§ Supplied data:
********
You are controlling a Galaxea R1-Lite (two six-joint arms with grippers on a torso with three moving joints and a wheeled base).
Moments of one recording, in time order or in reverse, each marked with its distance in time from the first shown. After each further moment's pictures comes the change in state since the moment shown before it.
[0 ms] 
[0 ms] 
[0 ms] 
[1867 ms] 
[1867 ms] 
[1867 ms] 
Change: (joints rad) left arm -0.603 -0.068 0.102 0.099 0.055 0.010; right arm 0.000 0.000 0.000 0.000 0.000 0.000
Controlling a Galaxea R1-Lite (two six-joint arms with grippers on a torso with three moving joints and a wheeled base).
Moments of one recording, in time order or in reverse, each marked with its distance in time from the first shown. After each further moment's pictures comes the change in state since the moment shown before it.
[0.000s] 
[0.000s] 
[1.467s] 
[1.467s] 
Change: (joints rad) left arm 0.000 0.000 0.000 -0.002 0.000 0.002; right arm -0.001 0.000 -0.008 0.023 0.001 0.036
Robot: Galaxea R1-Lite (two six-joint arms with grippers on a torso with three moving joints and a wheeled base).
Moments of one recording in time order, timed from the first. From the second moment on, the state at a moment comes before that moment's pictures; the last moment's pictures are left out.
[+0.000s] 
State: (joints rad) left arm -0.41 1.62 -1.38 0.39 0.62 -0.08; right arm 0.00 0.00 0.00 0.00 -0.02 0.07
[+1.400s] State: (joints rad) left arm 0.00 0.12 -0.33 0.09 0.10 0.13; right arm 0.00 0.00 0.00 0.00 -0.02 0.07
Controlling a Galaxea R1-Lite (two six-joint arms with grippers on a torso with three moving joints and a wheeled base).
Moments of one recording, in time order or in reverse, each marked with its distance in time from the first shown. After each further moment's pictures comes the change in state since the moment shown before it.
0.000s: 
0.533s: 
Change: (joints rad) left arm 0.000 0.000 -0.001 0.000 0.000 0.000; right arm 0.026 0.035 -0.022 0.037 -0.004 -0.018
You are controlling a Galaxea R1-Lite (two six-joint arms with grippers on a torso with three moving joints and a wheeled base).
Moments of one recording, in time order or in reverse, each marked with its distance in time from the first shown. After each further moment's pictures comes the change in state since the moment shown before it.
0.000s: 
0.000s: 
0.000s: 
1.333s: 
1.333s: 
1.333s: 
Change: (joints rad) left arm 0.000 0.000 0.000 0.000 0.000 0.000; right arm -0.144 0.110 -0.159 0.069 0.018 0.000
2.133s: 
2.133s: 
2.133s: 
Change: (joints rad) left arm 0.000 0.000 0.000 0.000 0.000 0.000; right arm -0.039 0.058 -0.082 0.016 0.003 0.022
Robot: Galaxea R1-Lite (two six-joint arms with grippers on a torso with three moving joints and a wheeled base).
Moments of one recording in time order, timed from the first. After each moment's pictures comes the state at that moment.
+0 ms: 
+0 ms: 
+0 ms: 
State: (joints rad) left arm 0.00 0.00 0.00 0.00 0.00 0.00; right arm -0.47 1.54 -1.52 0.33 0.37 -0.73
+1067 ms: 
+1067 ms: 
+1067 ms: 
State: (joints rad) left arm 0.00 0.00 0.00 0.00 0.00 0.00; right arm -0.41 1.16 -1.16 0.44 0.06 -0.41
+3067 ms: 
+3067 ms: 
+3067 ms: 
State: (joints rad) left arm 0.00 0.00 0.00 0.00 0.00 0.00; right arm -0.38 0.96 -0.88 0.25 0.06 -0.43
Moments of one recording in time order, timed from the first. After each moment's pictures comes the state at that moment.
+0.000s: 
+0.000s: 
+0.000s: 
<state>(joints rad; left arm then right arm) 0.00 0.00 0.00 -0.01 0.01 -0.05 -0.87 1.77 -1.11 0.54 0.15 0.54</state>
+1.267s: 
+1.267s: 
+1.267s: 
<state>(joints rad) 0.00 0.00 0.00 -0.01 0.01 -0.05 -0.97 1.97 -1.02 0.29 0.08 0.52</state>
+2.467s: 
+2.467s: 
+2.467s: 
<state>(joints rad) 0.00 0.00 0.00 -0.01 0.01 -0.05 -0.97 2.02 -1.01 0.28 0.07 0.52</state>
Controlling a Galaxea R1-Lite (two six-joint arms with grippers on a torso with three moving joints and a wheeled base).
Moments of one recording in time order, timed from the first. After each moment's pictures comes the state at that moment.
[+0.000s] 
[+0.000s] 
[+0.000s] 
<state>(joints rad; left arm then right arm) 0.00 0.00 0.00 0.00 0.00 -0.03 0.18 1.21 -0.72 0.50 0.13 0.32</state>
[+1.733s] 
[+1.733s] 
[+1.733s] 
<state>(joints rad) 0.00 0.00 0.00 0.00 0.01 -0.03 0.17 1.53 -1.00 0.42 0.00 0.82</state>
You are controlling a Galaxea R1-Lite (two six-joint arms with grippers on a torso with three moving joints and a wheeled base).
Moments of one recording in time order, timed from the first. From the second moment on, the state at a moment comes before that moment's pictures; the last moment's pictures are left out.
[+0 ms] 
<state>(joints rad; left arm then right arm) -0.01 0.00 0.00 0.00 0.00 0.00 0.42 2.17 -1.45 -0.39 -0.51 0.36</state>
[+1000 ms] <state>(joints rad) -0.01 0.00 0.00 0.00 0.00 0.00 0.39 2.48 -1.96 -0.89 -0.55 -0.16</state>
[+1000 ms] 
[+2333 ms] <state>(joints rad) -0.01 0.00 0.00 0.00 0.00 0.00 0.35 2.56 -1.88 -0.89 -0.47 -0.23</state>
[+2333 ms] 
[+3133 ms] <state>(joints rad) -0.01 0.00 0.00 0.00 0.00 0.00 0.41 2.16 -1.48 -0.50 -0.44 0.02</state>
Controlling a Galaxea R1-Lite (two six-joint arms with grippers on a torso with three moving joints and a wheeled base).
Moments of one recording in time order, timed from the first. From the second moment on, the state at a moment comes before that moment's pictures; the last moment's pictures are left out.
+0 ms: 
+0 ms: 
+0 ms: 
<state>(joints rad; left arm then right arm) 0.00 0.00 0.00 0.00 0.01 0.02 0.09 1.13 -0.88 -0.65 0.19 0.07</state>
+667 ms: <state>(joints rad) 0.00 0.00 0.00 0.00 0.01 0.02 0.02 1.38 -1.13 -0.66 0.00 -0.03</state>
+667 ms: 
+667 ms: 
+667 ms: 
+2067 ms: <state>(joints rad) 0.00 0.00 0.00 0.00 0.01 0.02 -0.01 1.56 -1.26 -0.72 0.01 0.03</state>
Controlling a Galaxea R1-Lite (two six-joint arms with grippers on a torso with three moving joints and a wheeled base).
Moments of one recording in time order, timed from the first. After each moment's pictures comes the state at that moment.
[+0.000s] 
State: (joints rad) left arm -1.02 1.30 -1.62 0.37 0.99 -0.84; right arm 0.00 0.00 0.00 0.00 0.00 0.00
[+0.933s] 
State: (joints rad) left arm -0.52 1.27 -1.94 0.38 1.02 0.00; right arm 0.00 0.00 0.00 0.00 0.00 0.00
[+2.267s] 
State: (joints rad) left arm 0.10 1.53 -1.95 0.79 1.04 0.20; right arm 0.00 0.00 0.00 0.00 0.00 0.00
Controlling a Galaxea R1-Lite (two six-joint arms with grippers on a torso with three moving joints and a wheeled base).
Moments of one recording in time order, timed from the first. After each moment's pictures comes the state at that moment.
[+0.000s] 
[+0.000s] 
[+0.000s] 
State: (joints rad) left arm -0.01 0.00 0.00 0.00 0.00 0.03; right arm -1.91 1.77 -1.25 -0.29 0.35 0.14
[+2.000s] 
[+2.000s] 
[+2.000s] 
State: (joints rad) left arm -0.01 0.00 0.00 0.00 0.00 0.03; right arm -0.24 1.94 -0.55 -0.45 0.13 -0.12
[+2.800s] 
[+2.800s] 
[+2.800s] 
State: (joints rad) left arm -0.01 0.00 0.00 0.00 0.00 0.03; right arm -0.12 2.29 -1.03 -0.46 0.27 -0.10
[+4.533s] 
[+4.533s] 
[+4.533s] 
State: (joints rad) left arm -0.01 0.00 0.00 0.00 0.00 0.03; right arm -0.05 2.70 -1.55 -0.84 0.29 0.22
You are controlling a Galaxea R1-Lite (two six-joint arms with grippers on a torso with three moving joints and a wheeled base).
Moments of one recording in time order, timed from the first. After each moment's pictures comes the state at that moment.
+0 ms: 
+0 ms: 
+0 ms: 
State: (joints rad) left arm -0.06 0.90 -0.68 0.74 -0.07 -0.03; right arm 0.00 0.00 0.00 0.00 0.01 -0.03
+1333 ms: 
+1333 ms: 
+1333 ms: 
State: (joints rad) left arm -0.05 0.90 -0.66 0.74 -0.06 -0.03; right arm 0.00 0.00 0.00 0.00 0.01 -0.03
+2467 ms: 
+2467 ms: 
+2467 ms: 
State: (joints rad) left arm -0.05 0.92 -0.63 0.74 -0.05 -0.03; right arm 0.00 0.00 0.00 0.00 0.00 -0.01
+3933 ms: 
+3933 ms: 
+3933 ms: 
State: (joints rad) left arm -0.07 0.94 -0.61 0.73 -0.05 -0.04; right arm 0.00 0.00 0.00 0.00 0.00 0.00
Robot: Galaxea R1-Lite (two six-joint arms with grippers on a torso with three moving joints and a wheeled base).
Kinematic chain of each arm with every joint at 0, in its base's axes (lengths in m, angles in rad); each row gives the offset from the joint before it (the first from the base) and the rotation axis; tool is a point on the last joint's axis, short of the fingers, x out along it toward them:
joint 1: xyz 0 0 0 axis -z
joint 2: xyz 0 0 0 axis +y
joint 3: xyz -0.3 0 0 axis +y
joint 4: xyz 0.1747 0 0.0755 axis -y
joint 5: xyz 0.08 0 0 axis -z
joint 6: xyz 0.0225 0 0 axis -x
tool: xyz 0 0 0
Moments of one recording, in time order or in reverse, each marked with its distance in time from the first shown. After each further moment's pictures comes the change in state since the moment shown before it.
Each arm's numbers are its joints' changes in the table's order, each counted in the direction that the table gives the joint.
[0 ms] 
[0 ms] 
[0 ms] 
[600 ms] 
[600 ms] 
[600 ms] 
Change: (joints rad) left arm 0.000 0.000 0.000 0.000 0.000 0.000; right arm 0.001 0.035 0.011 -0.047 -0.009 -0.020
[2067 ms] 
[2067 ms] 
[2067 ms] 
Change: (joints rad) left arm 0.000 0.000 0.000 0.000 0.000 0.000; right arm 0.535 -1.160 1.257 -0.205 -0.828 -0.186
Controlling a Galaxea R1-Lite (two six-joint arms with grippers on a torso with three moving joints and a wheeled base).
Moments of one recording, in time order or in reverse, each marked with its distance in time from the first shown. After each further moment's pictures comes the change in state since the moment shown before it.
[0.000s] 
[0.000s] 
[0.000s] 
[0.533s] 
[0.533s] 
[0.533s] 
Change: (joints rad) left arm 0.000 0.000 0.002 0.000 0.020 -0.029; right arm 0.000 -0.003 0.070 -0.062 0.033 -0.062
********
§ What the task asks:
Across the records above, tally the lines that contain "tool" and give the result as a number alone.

§ Answer to this exercise:
2